▶ What you are asked to do:
With the exception of the pictures, transcribe the entire listing exactly.
────────────────
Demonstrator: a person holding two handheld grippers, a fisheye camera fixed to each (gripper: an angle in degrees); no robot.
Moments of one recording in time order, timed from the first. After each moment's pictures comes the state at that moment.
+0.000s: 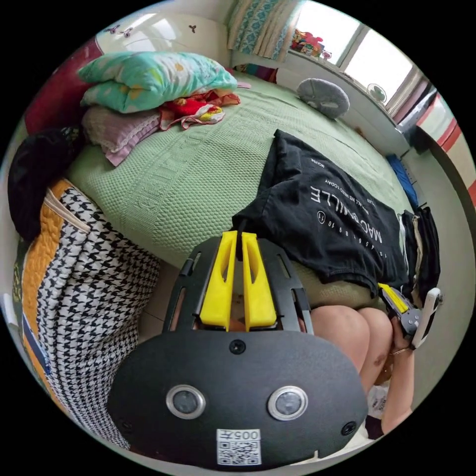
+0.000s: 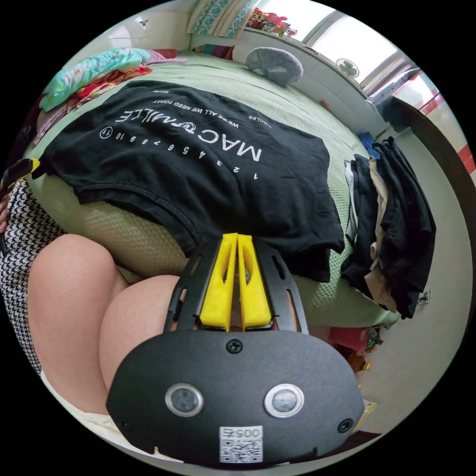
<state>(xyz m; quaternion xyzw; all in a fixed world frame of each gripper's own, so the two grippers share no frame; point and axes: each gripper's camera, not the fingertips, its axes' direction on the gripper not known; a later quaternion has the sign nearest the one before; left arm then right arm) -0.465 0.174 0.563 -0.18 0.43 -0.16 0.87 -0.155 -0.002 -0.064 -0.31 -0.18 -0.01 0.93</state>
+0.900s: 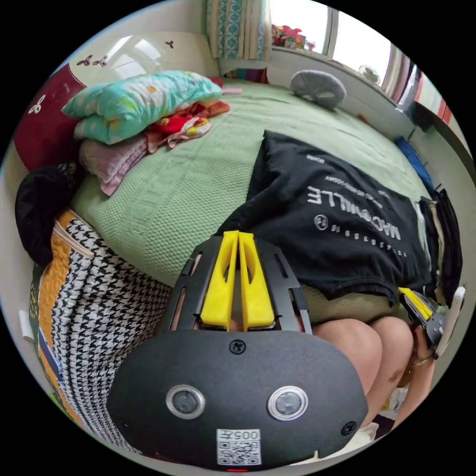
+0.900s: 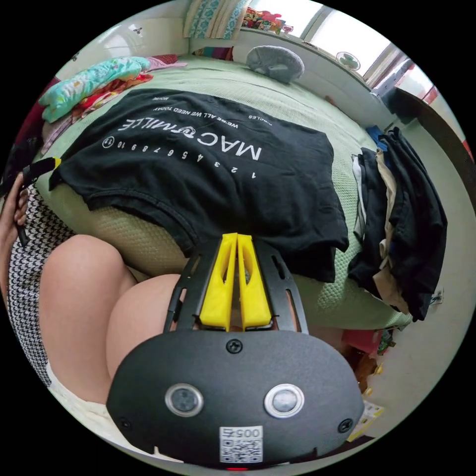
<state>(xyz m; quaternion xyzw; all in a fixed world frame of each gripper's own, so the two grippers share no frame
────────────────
▶ Exercise output:
Demonstrator: a person holding two handheld grippers, a fisheye camera fixed to each (gripper: an angle in degrees); no robot.
Moments of one recording in time order, timed from the first. After each moment's pictures comes the state at that moment.
+0.000s: 
+0.000s: 
<state>(xyz m; quaternion xyzw; all in a fixed world frame of each gripper's own, so the two grippers share no frame; point and axes: each gripper's camera, not the fingertips, its axes' direction on the gripper not known; a later quaternion has the sign nearest the one before; left arm then right arm) -0.465 0.174 0.563 -0.18 0.43 -0.16 0.87 -0.155 -0.002 -0.064 -0.31 -0.18 -0.01 0.93</state>
+0.900s: 
+0.900s: 
<state>(xyz m; quaternion xyzw; all in a fixed world frame of each gripper's own, so the two grippers share no frame

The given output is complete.